▶ [DATASET EXTRACT]:
┄┄┄┄┄┄┄┄┄┄┄┄┄┄┄┄┄┄┄┄

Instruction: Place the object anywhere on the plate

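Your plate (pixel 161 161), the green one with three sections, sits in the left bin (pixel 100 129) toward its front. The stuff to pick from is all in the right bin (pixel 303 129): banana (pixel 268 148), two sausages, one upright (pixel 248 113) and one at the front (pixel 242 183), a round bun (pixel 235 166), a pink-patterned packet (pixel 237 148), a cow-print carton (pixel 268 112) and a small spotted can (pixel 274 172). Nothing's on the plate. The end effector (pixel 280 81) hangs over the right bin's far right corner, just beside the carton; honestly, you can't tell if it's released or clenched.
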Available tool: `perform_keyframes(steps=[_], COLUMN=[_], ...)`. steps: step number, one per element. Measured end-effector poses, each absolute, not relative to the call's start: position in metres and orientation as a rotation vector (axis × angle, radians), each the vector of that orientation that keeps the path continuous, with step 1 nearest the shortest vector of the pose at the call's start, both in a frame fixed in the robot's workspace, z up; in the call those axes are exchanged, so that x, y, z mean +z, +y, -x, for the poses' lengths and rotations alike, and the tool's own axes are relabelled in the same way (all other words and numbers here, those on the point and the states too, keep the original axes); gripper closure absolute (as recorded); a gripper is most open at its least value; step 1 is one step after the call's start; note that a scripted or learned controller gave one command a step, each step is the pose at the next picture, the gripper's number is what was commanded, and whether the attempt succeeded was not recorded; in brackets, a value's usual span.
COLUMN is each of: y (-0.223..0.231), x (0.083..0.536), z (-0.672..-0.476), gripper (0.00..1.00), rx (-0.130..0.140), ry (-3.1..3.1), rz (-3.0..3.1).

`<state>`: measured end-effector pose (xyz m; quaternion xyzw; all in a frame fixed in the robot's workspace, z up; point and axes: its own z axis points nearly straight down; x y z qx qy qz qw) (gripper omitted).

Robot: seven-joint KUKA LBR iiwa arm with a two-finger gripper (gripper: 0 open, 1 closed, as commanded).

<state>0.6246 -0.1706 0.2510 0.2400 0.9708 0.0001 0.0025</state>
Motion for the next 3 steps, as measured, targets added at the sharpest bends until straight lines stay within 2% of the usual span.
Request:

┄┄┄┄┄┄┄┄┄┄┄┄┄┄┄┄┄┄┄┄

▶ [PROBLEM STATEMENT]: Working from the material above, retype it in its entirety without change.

▶ [ANSWER BOX]:
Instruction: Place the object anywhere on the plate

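Your plate (pixel 161 161), the green one with three sections, sits in the left bin (pixel 100 129) toward its front. The stuff to pick from is all in the right bin (pixel 303 129): banana (pixel 268 148), two sausages, one upright (pixel 248 113) and one at the front (pixel 242 183), a round bun (pixel 235 166), a pink-patterned packet (pixel 237 148), a cow-print carton (pixel 268 112) and a small spotted can (pixel 274 172). Nothing's on the plate. The end effector (pixel 280 81) hangs over the right bin's far right corner, just beside the carton; honestly, you can't tell if it's released or clenched.
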Available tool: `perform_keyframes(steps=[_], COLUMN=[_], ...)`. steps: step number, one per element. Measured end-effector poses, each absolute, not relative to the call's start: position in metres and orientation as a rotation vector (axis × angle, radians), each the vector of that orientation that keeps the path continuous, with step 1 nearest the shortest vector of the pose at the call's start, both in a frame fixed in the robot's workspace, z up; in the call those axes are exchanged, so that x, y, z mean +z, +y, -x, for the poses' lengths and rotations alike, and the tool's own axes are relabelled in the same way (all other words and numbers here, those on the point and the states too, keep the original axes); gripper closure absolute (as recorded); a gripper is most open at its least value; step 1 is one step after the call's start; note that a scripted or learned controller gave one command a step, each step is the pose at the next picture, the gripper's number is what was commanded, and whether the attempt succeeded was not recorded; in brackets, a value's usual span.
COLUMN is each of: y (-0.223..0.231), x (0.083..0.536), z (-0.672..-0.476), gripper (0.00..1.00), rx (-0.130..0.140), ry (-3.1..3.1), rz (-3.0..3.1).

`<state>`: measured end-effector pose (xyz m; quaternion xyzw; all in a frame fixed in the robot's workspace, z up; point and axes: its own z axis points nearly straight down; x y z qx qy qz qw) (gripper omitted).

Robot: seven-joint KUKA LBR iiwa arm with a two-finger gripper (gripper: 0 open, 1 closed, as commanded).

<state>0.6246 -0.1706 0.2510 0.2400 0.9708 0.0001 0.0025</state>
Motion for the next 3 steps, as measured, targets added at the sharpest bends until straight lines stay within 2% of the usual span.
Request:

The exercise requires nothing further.